For many Brazilians the danger of going without vaccines also feels more immediate: In Brazil people are much more likely to get serious infectious diseases like dengue and yellow fever, whereas in the U.S. the threat from viruses can feel more abstract.

A 'culture' of vaccination

Lago says this pro-vaccine attitude has also been cemented by a third distinguishing feature of Brazil: It's got universal health care — a network of free neighborhood clinics where, since childhood people have been getting free, routine vaccinations year after year

"It's more integrated into our daily lives," says Lago. "So I think this has shaped a culture around vaccination that is important."

That's not to say Lago and other health advocates think Brazil is completely shielded from the kind of vaccine hesitancy that has afflicted other countries. Just in the last several years, notes Lago, there's been a decline in the share of Brazilians getting routine vaccinations, most notably against measles.

It's likely due to some combination of reduced funding for public clinics combined with the rise in anti-vaccine messaging, particularly around children, says Lago. "And that's something we should be worried about."

Still, because Brazil's vaccination rates have historically been so high, even with this softening they remain at levels that would be the envy of many nations. And when it came to COVID vaccines, the enthusiasm seen in Toledo was repeated across the country as soon as the rest of Brazil got enough doses. Today 95% of Brazilians aged 12 and older are fully vaccinated — compared to 76% of Americans in the same age group.
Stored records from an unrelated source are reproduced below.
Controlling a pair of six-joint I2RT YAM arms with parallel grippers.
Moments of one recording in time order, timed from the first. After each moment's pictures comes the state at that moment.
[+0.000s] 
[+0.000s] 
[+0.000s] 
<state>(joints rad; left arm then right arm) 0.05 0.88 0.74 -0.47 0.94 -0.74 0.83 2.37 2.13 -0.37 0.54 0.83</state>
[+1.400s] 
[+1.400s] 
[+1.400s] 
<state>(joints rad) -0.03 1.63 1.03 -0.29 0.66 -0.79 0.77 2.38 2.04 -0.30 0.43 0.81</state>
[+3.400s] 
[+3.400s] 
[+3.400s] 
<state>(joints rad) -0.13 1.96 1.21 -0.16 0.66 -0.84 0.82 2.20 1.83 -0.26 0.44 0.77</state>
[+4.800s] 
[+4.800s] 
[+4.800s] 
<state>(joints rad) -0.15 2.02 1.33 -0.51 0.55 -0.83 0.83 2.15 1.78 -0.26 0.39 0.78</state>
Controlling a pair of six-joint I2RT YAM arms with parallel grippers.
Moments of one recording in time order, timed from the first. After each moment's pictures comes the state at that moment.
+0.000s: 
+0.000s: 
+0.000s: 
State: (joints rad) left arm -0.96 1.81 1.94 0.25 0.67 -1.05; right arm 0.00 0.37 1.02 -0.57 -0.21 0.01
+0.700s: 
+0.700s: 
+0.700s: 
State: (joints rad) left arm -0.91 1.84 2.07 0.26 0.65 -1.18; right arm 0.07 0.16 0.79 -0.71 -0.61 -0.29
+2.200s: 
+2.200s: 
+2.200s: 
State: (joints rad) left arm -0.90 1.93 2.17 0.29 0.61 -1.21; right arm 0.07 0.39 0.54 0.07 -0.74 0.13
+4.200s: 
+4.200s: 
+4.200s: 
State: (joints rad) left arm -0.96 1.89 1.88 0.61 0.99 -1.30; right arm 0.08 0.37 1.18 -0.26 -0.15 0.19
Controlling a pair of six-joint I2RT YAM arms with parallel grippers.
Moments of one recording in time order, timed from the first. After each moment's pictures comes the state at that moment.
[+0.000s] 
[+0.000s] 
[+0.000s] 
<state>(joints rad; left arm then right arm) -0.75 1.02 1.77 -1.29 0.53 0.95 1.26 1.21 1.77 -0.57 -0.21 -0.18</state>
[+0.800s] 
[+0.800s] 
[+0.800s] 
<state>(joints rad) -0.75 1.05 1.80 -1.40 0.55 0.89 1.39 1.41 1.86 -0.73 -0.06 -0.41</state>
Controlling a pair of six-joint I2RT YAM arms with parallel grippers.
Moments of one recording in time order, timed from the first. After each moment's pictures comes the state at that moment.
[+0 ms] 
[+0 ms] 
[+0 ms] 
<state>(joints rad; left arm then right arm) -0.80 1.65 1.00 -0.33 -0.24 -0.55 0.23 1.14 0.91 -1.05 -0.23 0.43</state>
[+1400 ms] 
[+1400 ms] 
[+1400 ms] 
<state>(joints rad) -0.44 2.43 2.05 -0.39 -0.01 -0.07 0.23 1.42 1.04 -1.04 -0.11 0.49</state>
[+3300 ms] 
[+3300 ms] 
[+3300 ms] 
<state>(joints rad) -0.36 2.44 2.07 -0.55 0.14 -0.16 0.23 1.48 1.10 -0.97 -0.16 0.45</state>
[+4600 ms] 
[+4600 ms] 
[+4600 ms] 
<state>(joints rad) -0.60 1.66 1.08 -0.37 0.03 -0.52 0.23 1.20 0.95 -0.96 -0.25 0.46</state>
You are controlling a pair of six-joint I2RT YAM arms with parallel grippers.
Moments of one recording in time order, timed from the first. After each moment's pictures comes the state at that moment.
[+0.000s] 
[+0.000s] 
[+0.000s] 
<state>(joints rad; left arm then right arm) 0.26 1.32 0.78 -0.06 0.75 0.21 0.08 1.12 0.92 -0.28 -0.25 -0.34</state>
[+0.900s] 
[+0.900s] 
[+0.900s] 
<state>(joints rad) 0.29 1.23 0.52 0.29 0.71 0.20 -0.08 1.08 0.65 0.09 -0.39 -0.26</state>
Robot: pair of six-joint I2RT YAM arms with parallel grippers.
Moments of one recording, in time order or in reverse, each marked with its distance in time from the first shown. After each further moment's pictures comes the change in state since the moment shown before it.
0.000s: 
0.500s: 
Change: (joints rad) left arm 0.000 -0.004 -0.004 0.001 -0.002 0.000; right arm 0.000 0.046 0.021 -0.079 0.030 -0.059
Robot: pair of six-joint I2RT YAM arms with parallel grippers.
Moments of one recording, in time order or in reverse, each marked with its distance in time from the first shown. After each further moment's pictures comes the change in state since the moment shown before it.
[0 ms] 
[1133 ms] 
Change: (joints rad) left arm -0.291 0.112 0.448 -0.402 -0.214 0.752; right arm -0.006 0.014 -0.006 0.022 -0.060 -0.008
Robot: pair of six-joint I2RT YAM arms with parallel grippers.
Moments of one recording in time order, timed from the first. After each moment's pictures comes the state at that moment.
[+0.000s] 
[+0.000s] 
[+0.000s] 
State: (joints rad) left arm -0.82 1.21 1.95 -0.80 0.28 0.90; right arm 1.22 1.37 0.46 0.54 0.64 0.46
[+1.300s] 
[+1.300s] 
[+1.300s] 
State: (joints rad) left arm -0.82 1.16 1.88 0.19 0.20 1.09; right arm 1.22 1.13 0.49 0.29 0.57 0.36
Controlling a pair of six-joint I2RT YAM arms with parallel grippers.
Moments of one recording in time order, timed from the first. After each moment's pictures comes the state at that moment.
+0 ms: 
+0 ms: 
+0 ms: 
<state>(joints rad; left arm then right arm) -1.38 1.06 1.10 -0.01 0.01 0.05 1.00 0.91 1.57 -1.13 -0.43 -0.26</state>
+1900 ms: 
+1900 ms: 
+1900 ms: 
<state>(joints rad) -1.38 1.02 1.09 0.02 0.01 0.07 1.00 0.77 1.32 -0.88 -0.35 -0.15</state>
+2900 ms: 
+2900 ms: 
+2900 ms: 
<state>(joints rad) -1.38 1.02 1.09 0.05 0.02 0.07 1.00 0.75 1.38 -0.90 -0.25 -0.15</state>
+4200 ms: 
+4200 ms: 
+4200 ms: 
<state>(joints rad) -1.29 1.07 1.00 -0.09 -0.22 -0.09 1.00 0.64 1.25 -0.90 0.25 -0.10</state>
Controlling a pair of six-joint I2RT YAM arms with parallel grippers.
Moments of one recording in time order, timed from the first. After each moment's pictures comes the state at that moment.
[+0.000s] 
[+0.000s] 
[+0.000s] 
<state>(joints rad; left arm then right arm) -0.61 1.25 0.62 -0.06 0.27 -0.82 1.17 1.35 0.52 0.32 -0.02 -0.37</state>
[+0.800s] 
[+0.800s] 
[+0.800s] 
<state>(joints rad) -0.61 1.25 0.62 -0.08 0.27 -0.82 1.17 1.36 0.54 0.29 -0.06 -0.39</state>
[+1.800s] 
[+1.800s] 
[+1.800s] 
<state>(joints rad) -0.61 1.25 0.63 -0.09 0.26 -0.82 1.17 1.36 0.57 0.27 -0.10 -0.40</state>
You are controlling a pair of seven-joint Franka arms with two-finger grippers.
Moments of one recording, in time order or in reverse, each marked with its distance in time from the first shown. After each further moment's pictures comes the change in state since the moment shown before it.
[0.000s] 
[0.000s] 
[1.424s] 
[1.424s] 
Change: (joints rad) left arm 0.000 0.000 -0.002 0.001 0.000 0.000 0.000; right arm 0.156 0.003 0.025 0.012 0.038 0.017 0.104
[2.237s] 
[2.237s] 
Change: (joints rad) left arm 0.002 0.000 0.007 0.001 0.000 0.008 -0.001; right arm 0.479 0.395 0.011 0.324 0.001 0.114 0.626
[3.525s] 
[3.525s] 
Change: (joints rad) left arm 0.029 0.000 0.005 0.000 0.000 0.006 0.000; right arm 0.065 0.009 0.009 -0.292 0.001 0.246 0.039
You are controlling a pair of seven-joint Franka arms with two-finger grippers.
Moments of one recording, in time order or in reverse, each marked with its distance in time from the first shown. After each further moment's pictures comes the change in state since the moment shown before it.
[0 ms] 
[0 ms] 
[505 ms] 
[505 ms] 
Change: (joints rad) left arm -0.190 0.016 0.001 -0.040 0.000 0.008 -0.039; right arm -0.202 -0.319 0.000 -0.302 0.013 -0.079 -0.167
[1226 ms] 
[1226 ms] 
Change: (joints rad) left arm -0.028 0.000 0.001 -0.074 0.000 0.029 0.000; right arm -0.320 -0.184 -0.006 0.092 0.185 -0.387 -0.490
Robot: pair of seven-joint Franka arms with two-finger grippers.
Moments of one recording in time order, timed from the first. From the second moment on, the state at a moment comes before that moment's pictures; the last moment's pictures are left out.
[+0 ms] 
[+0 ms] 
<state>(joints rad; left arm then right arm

Meanwhile, in Toledo, the public clinics helped the city keep up the momentum as it rolled out boosters, and in the past several months as it has started expanding vaccination to kids under age 12. More than half have now gotten their first shot — compared to a third of younger kids in the U.S.

The public buy-in is palpable on a recent morning at a Toledo clinic where 11-year-old Gustavo Correia is burying his face in his mother's shoulder while a nurse presses a needle into his arm.

His second COVID shot.

"It hurts!" he says.

His mother chuckles. " He's the one who insisted that we come in," she says.

He nods seriously. "I was afraid of getting COVID again," he says.

When he got it last year he infected the whole family — including his dad, who is a bricklayer and had to miss almost a month of work.

"So," the boy says, "I wanted to get vaccinated."